Rachida Brakni

Depuis deux décennies, Rachida Brakni, qui fêtera ses quarante ans le 15 février, arpente les plateaux de tournage avec un mépris furieux pour les poses et les minauderies. Elle accomplit aujourd’hui ses débuts derrière la caméra avec De sas en sas, un film fiévreux et intransigeant qui lui ressemble.

Olivier de Bruyn. Illustration Jérôme Meyer-Bisch

La quarantaine rugissante

« C’est désolant de voir à quel point on prend si souvent le public pour un imbécile et je déteste ça. »

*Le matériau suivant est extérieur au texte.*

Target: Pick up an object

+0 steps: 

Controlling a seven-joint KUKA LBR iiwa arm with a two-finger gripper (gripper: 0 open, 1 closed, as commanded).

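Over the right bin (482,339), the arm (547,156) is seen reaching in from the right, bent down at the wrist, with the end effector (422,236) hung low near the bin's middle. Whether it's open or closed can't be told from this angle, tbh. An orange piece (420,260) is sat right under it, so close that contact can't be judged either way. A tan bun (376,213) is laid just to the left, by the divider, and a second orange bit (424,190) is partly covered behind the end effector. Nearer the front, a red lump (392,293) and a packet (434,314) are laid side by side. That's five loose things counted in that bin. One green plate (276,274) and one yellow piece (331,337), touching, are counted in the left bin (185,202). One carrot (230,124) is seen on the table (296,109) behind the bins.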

Au début du siècle, une jeune femme à la beauté de feu et au talent exponentiel crève l’écran dans quelques films notables, en premier lieu Chaos de Coline Serreau, qui lui vaut un Oscar du meilleur espoir féminin en 2002. D’autres, forts de cette notoriété soudaine, auraient enchaîné les films comme autant de perles superflues et se seraient brûlé les ailes au feu de la surmédiatisation. Pas Rachida Brakni, née dans une famille modeste, amoureuse du théâtre et de la langue française (elle fut à vingt ans pensionnaire de la Comédie-Française) et en guerre depuis toujours contre les clichés associés à son pedigree de « fille de banlieue » ayant réussi son intégration dans la « grande famille » du cinéma français.

La chasse au pathos

Quinze ans après ses débuts, Rachida Brakni, la quarantaine toute proche, la beauté toujours de feu et le talent exponentiel, surprend en signant son premier film en tant que réalisatrice : De sas en sas. Un film tourné « à l’arrache » (750 000 euros de budget, une misère) et qui met en scène, un jour d’été caniculaire, quelques femmes qui viennent rendre visite à leurs proches incarcérés dans la prison de Fleury-Mérogis. « Je n’ai jamais eu aucune velléité de devenir réalisatrice, déclare-t-elle. C’est la nécessité de raconter cette histoire qui m’y a entraînée. Il y a quinze ans, je rendais régulièrement visite à un proche incarcéré en prison. Je savais qu’il y avait un film à faire sur les femmes en attente de parloir. À force d’attente et d’humiliations diverses, elles subissent une sorte de peine indirecte. »
Le résultat : un film fiévreux, radical et dépourvu de pathos. À l’image de sa réalisatrice : une femme qui ne se laisse pas marcher sur les pieds et qui jette un regard lucide sur les réalités qui l’entourent, par exemple celles du cinéma français, réticent à financer des projets hors norme comme le sien. « L’écart se creuse de plus en plus entre les très grosses productions souvent bâclées et des films qui se tournent dans une économie en forme de peau de chagrin, dit-elle. Au milieu, par contre… C’est désolant de voir à quel point on prend si souvent le public pour un imbécile et je déteste ça. »

Chemins de traverse

Et Rachida Brakni de citer, en guise de contre-exemples stimulants, des films récents comme Fatima, de Philippe Faucon, ou La Loi du marché de Stéphane Brizé. Ces œuvres ne prennent pas le public pour un imbécile et remplissent les salles. Face au formatage qui menace, l’actrice et réalisatrice refuse de céder à la médiocrité ambiante, néglige les rôles anodins et privilégie les chemins de traverse : le théâtre, qu’elle adule depuis toujours ; la musique, qui la passionne (elle a sorti un premier album en 2012) et sa vie de femme à Lisbonne, au Portugal, où elle a choisi, en avril dernier, de s’installer pour un an. « J’ai accompli ce choix histoire de prendre l’air et de vivre une nouvelle expérience. Histoire, aussi, de m’écarter du climat politique détestable qui règne ces temps-ci en France. Et cela me fait un bien fou. » Rétive au petit jeu des confidences – elle a toujours été d’une réserve extrême sur sa vie privée et son idylle avec Eric Cantona –, intransigeante et subtile, Rachida Brakni entend bien continuer à n’en faire qu’à sa tête, en toute indépendance et liberté. Une excellente idée.

De sas en sas, de Rachida Brakni, avec Zita Hanrot, Meriem Serbah, Fabienne Babe… Sortie le 22 février.